Cognitive dysfunction associated with COVID-19: Prognostic role of circulating biomarkers and microRNAs

COVID-19 is renowned as a multi-organ disease having subacute and long-term effects with a broad spectrum of clinical manifestations. The evolving scientific and clinical evidence demonstrates that the frequency of cognitive impairment after COVID-19 is high and it is crucial to explore more clinical research and implement proper diagnostic and treatment strategies. Several central nervous system complications have been reported as comorbidities of COVID-19. The changes in cognitive function associated with neurodegenerative diseases develop slowly over time and are only diagnosed at an already advanced stage of molecular pathology. Hence, understanding the common links between COVID-19 and neurodegenerative diseases will broaden our knowledge and help in strategizing prognostic and therapeutic approaches. The present review focuses on the diverse neurodegenerative changes associated with COVID-19 and will highlight the importance of major circulating biomarkers and microRNAs (miRNAs) associated with the disease progression and severity.

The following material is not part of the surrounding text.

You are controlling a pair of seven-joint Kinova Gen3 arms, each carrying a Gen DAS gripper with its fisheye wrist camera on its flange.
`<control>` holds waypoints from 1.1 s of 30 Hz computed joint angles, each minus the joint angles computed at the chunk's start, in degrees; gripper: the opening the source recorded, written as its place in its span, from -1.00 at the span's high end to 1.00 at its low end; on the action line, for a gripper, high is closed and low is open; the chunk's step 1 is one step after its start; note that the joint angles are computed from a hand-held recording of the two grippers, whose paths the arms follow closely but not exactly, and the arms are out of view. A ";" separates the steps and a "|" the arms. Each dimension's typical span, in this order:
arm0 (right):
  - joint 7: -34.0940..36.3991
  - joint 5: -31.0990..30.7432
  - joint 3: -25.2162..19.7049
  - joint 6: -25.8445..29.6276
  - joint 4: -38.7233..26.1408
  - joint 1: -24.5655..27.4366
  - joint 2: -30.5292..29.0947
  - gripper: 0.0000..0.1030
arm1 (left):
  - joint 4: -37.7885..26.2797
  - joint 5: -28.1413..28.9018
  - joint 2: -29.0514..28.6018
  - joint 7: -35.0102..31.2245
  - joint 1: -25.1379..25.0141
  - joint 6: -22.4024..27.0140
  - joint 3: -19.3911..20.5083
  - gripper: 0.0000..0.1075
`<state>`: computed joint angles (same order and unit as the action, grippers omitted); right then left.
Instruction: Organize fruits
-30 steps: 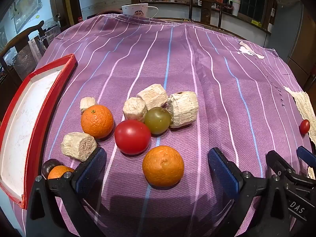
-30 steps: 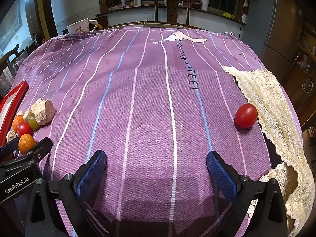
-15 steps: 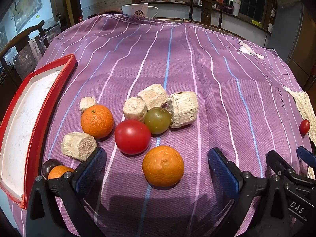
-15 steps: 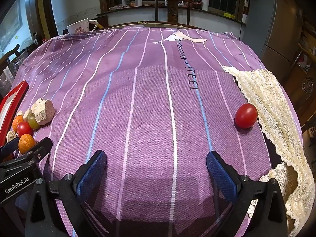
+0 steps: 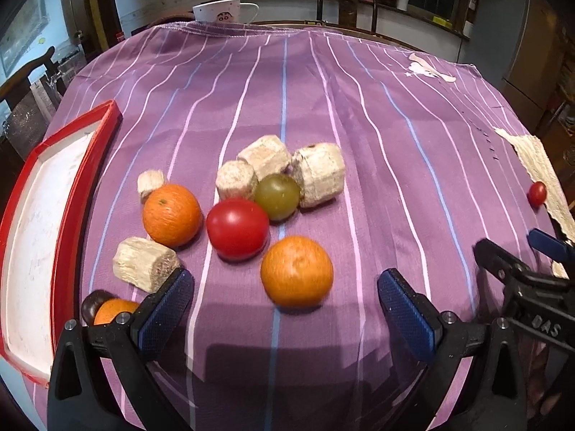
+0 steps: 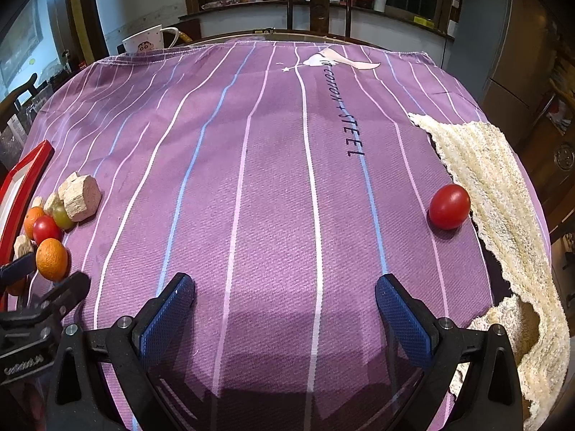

The literature analysis showed that major proteins associated with central nervous system function, such as Glial fibrillary acidic protein, neurofilament light chain, p-tau 181, Ubiquitin C-terminal hydrolase L1, S100 calcium-binding protein B, Neuron-specific enolase and various inflammatory cytokines, were significantly altered in COVID-19 patients. Furthermore, among various miRNAs that are having pivotal roles in various neurodegenerative diseases, miR-146a, miR-155, Let-7b, miR-31, miR-16 and miR-21 have shown significant dysregulation in COVID-19 patients. Thus the review consolidates the important findings from the numerous studies to unravel the underlying mechanism of neurological sequelae in COVID-19 and the possible association of circulatory biomarkers, which may serve as prognostic predictors and therapeutic targets in future research.